> Brief:
Retype, exactly as they stand, the lines from the start of the data to the line that contains "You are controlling", both ends included. Leave the pictures out.

> Given data:
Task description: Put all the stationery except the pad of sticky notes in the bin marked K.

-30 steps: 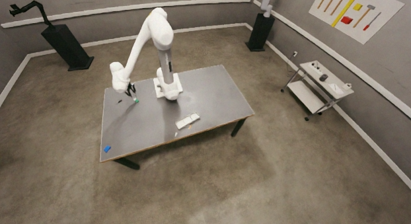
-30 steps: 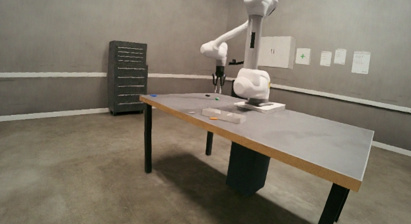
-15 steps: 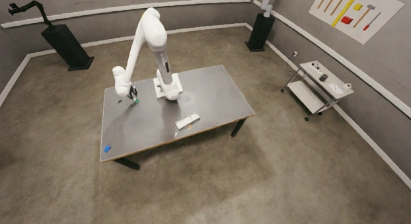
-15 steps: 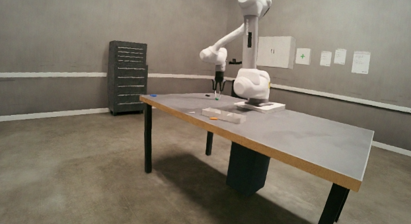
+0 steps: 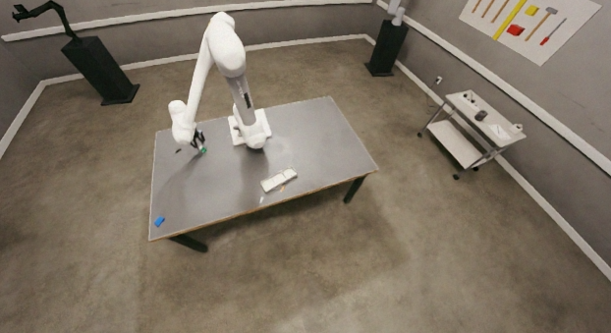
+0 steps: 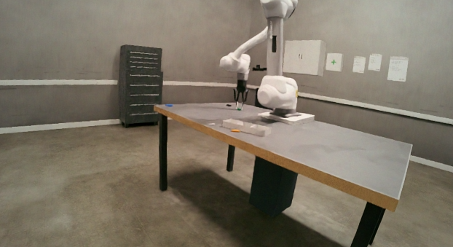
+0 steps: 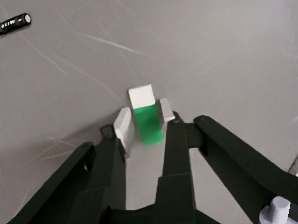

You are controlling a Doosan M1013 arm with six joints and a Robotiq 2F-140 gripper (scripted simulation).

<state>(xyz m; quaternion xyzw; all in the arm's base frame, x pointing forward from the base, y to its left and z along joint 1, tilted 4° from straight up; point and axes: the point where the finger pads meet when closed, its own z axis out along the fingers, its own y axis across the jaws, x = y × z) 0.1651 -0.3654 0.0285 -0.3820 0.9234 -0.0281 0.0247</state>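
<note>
Right now the green block is 30 mm below my hand. The rest, counted from my hand: white piece 480 mm ahead, 430 mm to the left, 30 mm below; blue block 540 mm ahead, 210 mm to the right, 30 mm below; black item 190 mm to the right, 30 mm below, 10 mm behind.
</note>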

> Exercise response:
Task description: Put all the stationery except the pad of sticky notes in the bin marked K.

-30 steps: 
-30 steps: 
-15 steps: 
-15 steps: 
+0 steps: 
+0 steps: 
+0 steps: 

You are controlling a Doosan M1013 arm with six joints and a Robotiq 2F-140 gripper (scripted simulation).

The exercise requires nothing more.